Заботы и непосильный труд сделали свое дело — в сорок с лишним лет он выглядел совсем стариком. Весь в морщинах, клочковатая борода, белая, словно хлопок, передние зубы из-за беспрерывного жевания насвара 2выпали. Поэтому все в деревне звали его не иначе как Лавангин-кака.
Ютился Лавангин вместе с женой Патасой в маленькой темной хибарке, рядом с хлевом.
Ночью он по нескольку раз вскакивал, посмотреть на месте ли волы, подбросить в кормушку травы. Это вошло у него в привычку.
Утром он вставал первый, начинал шаркать и жена просыпалась.
Бывало, Лавангин-кака так умается за день, что ночью не может уснуть, ворочается с боку на бок — все кости ноют, — так и встанет, не сомкнув глаз. В такие ночи жена бодрствовала вместе с ним, и оба вели нескончаемый разговор о своей горькой доле, о тяжком труде, о бездетности.
— Почему у нас такая судьба? — с отчаянием в голосе спрашивала, вздыхая, жена.
— У каждого своя судьба и нечего тут ломать голову, — поспешно говорил муж, а сам думал о том же.
— Что с тобой? Почему ты молчишь?
— Есть у меня одно заветное желание, — отвечал тогда муж, прокашлявшись.
— Какое? — печально спрашивала жена.
Лавангин-кака, поглаживая седую бороду, отвечал:
— Сама знаешь! Хочу сына, на худой конец даже дочь.
Эти слова были для Патасы хуже молчания, сердце жгло огнем, будто ее бросили в танур.
Однажды вечером Лавангин с женой вели все тот же разговор.
Патасу больно задели слова мужа, из глаз ее брызнули слезы. Тогда Лавангин сказал:
— Знаешь, Патаса, вчера Фитай рвал на себе волосы и твердил: «Зачем мне такой сын!»

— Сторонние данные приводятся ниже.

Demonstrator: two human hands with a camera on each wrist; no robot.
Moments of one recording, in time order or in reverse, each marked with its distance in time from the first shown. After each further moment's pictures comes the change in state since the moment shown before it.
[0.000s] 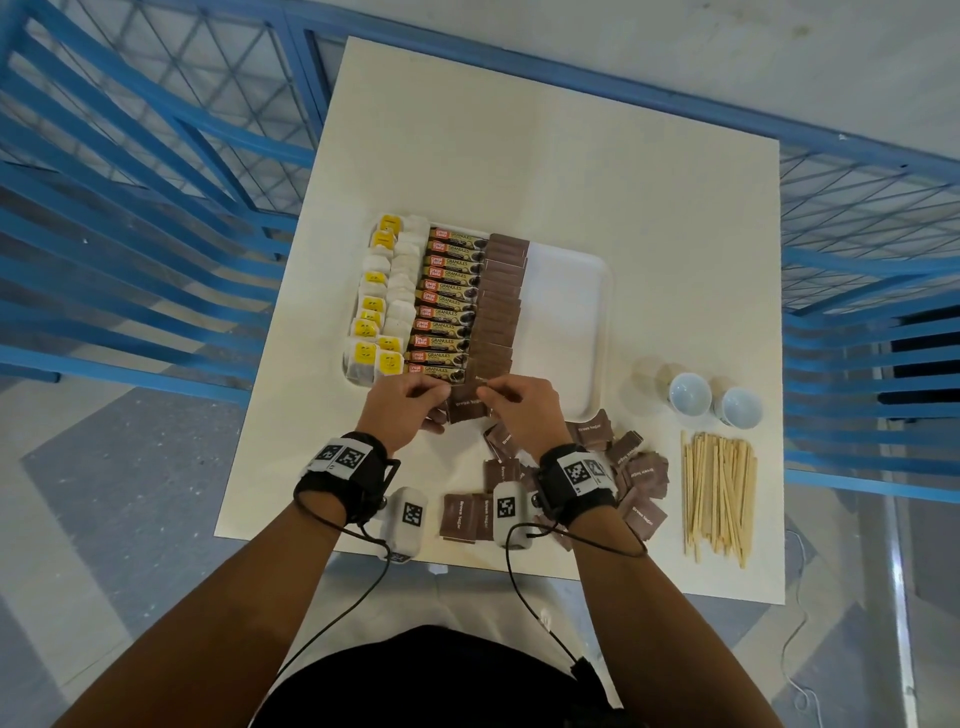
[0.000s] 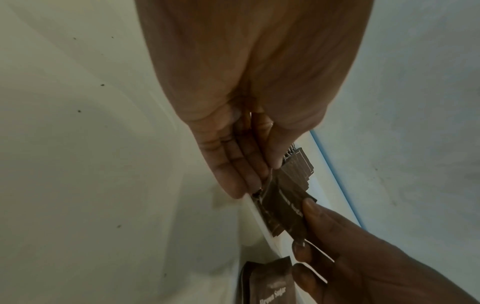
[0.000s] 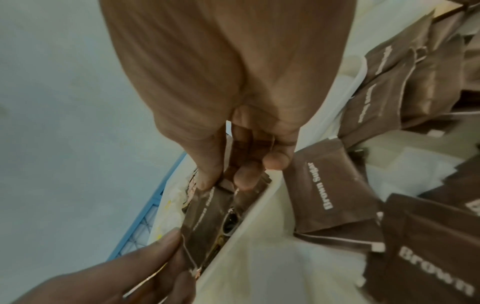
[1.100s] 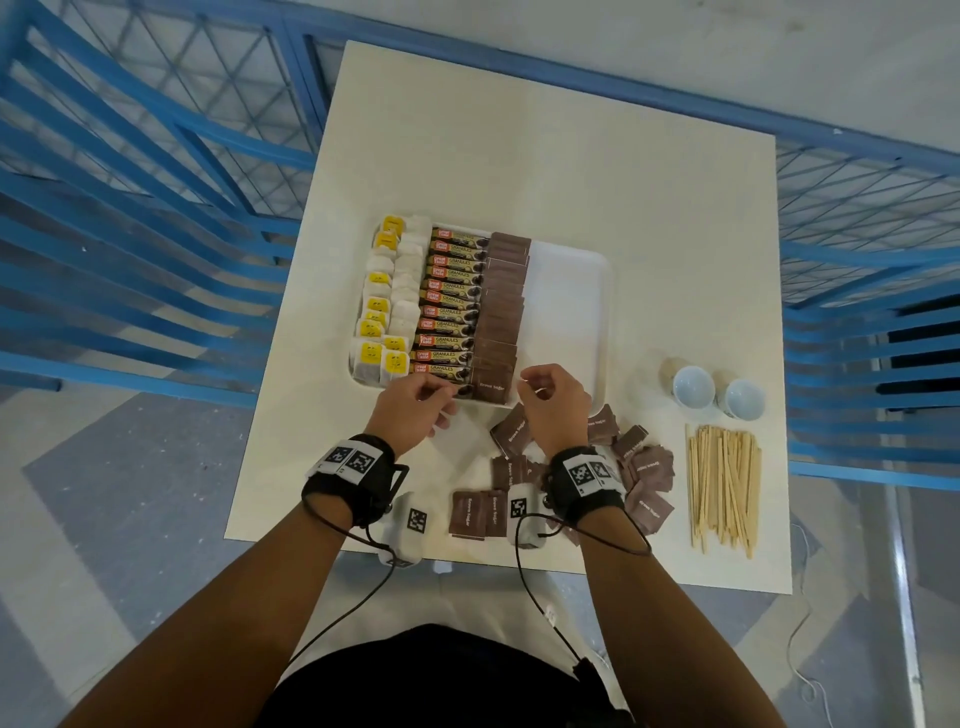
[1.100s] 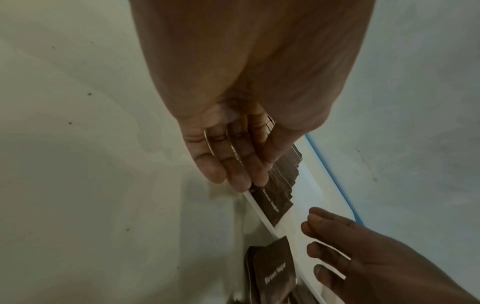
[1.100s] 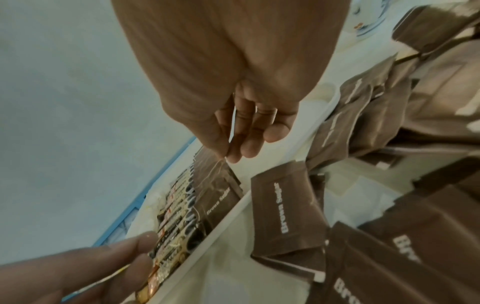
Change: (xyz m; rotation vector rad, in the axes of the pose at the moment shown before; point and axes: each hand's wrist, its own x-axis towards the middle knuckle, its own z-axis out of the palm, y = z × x) left_hand -0.009 0.006 -0.002 0.153 -0.029 0.033; right_hand -0.004 0.015 -0.007 -0.030 0.317 0.034
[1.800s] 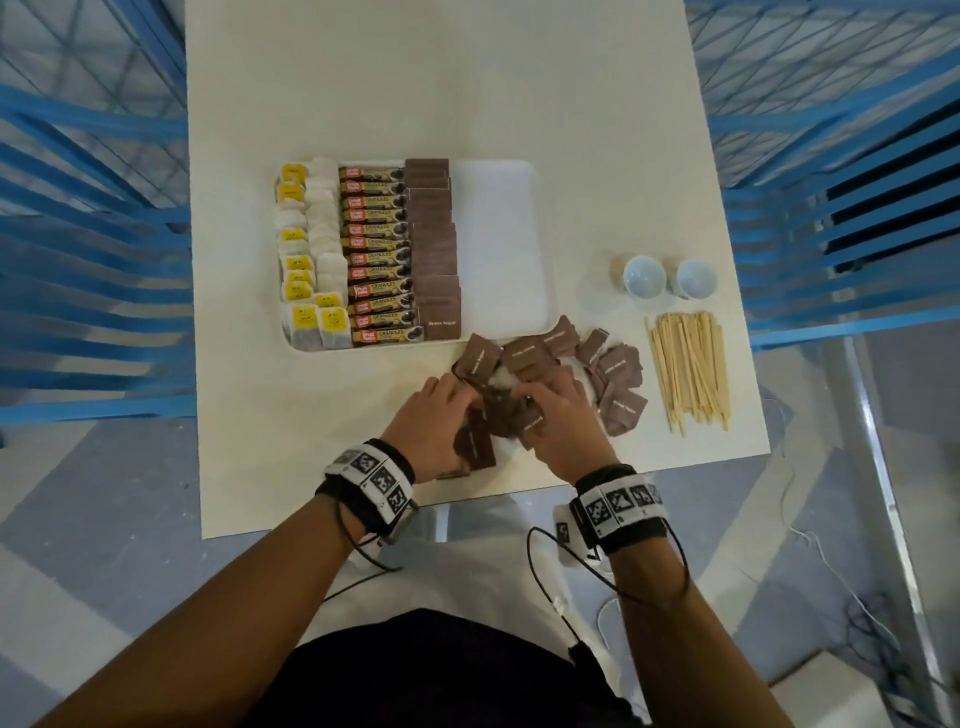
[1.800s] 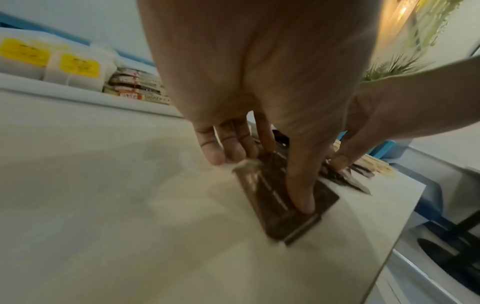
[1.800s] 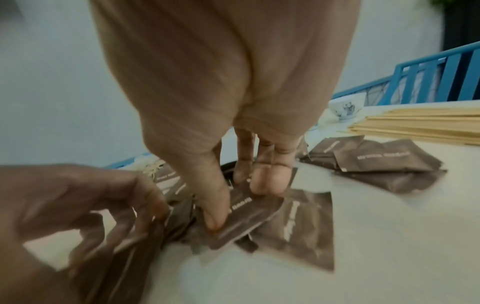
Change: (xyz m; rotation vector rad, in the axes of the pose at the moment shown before) left_hand -0.044 -0.036 0.063 1.050 -0.471 0.461; right_hand -0.103 0.075 -0.045 -0.452 -0.243 -0.125
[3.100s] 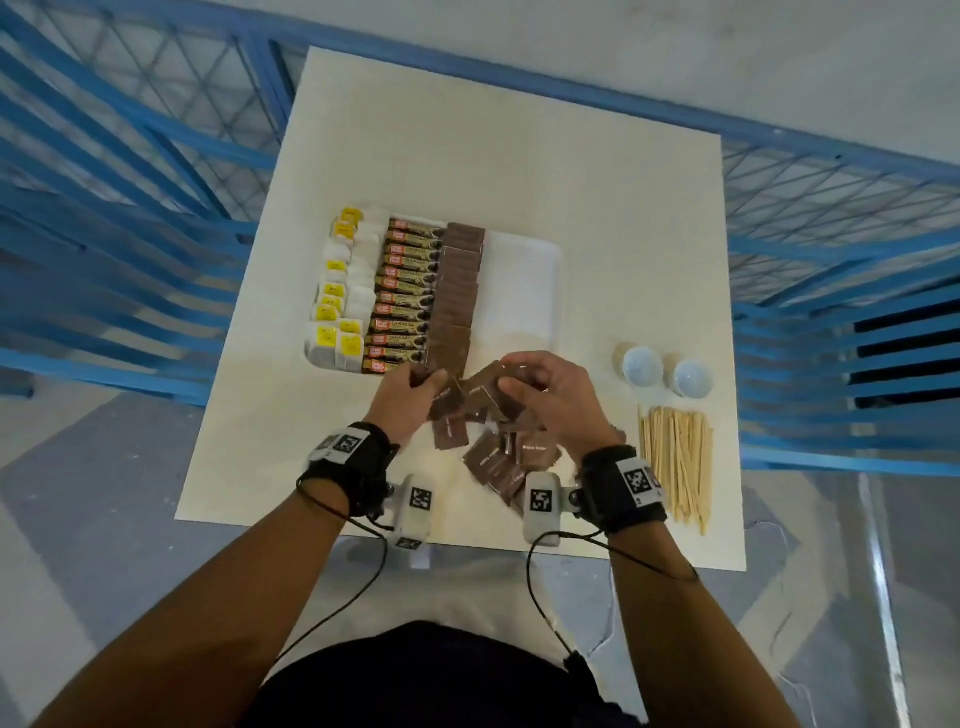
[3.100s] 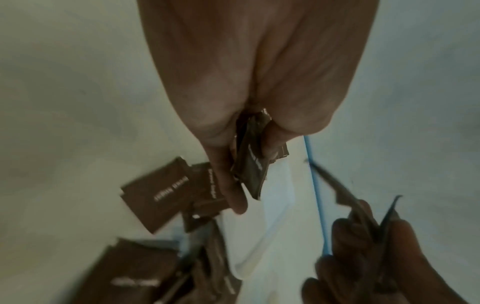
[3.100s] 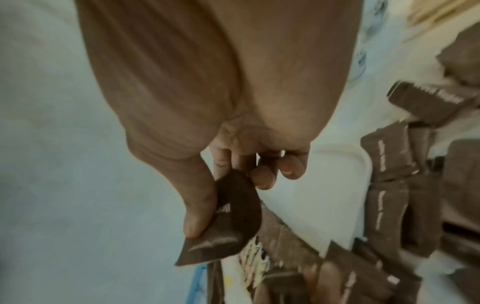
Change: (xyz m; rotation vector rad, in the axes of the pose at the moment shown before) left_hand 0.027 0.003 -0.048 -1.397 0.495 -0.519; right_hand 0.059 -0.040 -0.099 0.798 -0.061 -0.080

— А что его сын натворил? — удивилась Патаса.
Лавангин-кака заморгал в темноте и с тяжелым вздохом ответил:
— Украл у матери украшения и проиграл в карты.
— Боже! — вскрикнула женщина. — И не иметь детей — горе, и иметь — горе!
— Послал же нам бог волов, Патаса, пошлет и землю и детей, — вернулся муж к прежнему разговору. Ему так хотелось утешить жену.
Но своими словами он еще больше растравил ее душу, она запричитала:
— Я, несчастная, знаю, что мечта моя никогда не сбудется.
Оба замолкли. Воцарилась гнетущая тишина.
— Патаса! — первым заговорил Лавангин. — Успокойся! Я видел во сне, что бог послал нам сына. Сбудется наша мечта!
Патаса села в постели и вдруг рассмеялась:
— Всю жизнь ты провел среди важных и богатых людей, но так и остался простаком. Если бы сбывались мечты бедняков, никто не знал бы нужды.
Сухие губы Лавангина-кака тронула улыбка.
— Сама увидишь, сбудется моя мечта или не сбудется. Родишь ты сына. Заранее выбери имя.
С робкой надеждой в сердце Патаса ответила:
— Об имени не тревожься. Дал бы бог сына, а имен много. Мы дадим ему имя, похожее на твое.
— Какое? — засмеялся Лавангин.
— Рангин! Что, не похоже? — спросила Патаса, счастливо улыбаясь.
А Лавангин молился в душе:
«Великий боже, даруй мне сына. Пусть сбудется мечта двух обиженных судьбой!»
В хибарке стало совсем темно. Лавангин вышел, как обычно, подбросить травы в кормушку.
В царившей вокруг тишине звезды, казалось, прислушиваются к их разговору.